# Disposing of duvets



## terrysgirl33 (12 Jul 2008)

Has anyone got a way of disposing of duvets?  There are a lot of extra ones in the house, and I was wondering if there was any use for them...


----------



## Ash 22 (12 Jul 2008)

Yes there are various animal shelters around the country crying out for these, What part of the country are you? Once I know I can locate a few names for you.


----------



## FredBloggs (12 Jul 2008)

Any in South Dublin?


----------



## Ash 22 (12 Jul 2008)

Do you have duvets also?


----------



## terrysgirl33 (12 Jul 2008)

I'm in west Dublin.


----------



## Ash 22 (12 Jul 2008)

terrysgirl I've just spoken to a lady called Ann Mc Donnell in Clondalkin and she would be delighted to get the duvets for the rescue dogs. Please give her a call on 087-2212623


----------



## BOXtheFOX (12 Jul 2008)

Every year the student residences in U.C.D. skip hundreds of them together with pillows etc. at the end of year term.


----------



## Ash 22 (12 Jul 2008)

What a shame. It would be so fantastic to get them for the animal shelters. Do you have any idea who one could contact about them?


----------



## terrysgirl33 (12 Jul 2008)

Sorted! Thanks for the help Ash!!


----------



## FredBloggs (12 Jul 2008)

Ash 22 said:


> Do you have duvets also?


 

Yes I've duvets.  Hadn't thought of what to do with them before I read this thread.   They are hardly used though.


----------



## Ash 22 (12 Jul 2008)

Thats great FredBloggs. If you give Ann Mc Donnell in Clondalkin a ring also. 087-2212623 she'll be able to help. If you feel they are too good for the animals you could put them up on www.jumbletown.ie and maybe some needy person might be glad to avail of them.   I must say I'm soft when it comes to animals though especially the poor things that have been rescued, they deserve a bit of comfort.


----------



## Colblimp (13 Jul 2008)

What about giving a duvet to the first homeless person you see on the street?


----------



## Ash 22 (13 Jul 2008)

Good idea also.


----------



## Gordanus (15 Jul 2008)

Colblimp said:


> What about giving a duvet to the first homeless person you see on the street?



If you don't mind it being collected by the refuse men when the guy gets up in the morning and leaves it behind. (Used to work in an area of Dublin where homeless people slept in doorways & was always astonished at the way they'd leave the sleeping bags behind.  I think a charity issued them.)


----------



## Ash 22 (15 Jul 2008)

Well in that case maybe the doggie shelters is the best place to send them.


----------



## muffin1973 (26 Mar 2009)

Ash, is that contact number for that lady still current?  I tried the DSPCA in Rathfarnham but they dont' take quilts anymore, gave me the number for the Dog Pound but they're not answering the phone.

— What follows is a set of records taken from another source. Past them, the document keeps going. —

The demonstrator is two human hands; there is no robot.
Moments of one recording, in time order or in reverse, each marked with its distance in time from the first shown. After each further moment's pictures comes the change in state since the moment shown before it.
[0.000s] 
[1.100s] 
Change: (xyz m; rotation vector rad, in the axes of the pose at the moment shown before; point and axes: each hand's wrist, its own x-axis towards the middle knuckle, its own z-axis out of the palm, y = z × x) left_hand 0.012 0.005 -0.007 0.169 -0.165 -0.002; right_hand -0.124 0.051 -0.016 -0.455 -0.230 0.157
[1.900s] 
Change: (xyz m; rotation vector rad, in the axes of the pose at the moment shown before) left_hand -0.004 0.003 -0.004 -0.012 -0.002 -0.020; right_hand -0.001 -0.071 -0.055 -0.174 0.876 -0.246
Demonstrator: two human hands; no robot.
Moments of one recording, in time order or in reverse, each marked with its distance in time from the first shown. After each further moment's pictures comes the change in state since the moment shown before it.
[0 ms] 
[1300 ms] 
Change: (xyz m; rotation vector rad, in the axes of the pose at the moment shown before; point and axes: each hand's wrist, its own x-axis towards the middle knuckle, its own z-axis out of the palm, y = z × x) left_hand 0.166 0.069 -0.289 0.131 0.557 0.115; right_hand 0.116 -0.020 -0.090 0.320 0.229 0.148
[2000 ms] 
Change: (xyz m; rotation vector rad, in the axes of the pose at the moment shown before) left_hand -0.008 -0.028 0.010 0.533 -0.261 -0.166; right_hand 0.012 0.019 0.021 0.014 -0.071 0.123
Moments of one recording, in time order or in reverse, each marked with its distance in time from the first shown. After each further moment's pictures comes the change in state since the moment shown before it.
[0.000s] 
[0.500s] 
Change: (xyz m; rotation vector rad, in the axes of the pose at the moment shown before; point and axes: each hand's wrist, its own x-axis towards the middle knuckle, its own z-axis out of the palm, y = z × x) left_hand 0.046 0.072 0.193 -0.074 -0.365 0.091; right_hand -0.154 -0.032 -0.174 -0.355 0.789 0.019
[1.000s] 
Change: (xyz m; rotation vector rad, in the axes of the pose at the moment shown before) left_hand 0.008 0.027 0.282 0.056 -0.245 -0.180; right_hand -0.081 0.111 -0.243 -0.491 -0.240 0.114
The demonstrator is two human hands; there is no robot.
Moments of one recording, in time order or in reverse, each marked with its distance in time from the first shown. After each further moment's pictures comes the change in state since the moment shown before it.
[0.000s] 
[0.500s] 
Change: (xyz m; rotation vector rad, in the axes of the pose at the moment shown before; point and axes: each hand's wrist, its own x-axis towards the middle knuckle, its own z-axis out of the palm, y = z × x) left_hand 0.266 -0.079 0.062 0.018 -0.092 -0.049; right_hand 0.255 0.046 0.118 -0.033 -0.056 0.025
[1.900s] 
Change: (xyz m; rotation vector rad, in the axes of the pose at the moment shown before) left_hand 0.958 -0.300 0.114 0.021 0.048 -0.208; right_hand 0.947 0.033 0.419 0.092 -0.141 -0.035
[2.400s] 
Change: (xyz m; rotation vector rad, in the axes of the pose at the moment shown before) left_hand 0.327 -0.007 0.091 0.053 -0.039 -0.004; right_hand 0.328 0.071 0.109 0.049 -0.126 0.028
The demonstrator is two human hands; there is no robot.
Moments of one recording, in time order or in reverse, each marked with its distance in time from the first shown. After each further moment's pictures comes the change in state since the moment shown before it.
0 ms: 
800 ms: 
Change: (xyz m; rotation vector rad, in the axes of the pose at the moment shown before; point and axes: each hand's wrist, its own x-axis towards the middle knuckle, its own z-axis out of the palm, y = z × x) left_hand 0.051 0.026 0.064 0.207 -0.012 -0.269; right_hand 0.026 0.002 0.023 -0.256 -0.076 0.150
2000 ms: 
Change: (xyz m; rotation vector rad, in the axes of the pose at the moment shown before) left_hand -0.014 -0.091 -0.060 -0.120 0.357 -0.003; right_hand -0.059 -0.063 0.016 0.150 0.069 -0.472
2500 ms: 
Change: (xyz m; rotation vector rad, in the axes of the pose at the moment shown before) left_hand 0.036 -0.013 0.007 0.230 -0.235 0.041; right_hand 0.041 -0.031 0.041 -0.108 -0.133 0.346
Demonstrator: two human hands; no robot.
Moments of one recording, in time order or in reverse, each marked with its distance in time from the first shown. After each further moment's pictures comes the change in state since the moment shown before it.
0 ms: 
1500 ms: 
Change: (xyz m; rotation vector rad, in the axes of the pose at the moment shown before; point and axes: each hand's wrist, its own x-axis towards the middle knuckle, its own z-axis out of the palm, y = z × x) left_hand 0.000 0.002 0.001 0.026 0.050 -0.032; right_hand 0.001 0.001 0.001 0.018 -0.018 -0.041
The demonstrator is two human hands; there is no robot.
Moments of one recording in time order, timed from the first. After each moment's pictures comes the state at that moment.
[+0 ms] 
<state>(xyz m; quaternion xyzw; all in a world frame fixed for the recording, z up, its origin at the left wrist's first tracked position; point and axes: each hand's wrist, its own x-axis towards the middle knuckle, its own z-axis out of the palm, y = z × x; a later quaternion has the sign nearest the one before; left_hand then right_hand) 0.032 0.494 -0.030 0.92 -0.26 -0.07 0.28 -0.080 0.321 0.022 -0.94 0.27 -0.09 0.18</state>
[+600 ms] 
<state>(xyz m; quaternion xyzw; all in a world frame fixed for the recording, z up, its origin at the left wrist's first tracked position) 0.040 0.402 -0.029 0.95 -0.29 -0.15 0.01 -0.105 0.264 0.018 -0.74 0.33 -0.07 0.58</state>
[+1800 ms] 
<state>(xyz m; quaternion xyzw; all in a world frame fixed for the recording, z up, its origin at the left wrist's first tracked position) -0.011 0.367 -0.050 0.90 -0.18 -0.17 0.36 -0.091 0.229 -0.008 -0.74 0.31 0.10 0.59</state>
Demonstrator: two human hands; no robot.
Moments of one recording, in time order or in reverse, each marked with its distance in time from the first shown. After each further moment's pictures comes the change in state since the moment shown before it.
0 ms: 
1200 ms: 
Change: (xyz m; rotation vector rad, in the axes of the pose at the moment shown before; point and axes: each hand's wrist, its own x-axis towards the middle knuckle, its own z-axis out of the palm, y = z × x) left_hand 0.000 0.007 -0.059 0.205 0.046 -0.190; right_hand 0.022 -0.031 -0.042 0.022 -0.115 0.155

I'm looking for any animal shelter in South Dublin to donate my old quilt to if they could use it.

thanks

M


----------



## pavlov (1 Jun 2009)

Is there an animal shelter in the city centre or on the northside of Dublin that would appreciate some old duvets?


----------



## extopia (1 Jun 2009)

Gordanus said:


> Used to work in an area of Dublin where homeless people slept in doorways & was always astonished at the way they'd leave the sleeping bags behind.



Well, duh! These guys are homeless. It's not like they can just fold them up and put them in a drawer. Did you offer to mind the duvets for them?


----------



## SlurrySlump (2 Jun 2009)

UCD has skips full of them at the moment as they clean out the student residences. Animal shelters take note.l


----------



## Rois (2 Jun 2009)

Charities that send convoys to places like Chernobyl, Belarus are very keen to get duvets.  My friend is one of the organisers, I can give details if anyone is interested.


----------



## niceoneted (14 Sep 2010)

Dragging up an old post here but I will have a few duvets to dispose of shortly and am wondering what are the updated ideas, places, organisations etc that will take them or will I skip them?


----------



## Ash 22 (14 Sep 2010)

Ash 22 said:


> terrysgirl I've just spoken to a lady called Ann Mc Donnell in Clondalkin and she would be delighted to get the duvets for the rescue dogs. Please give her a call on 087-2212623


 
I presume this lady is still taking them if you give her a ring.


----------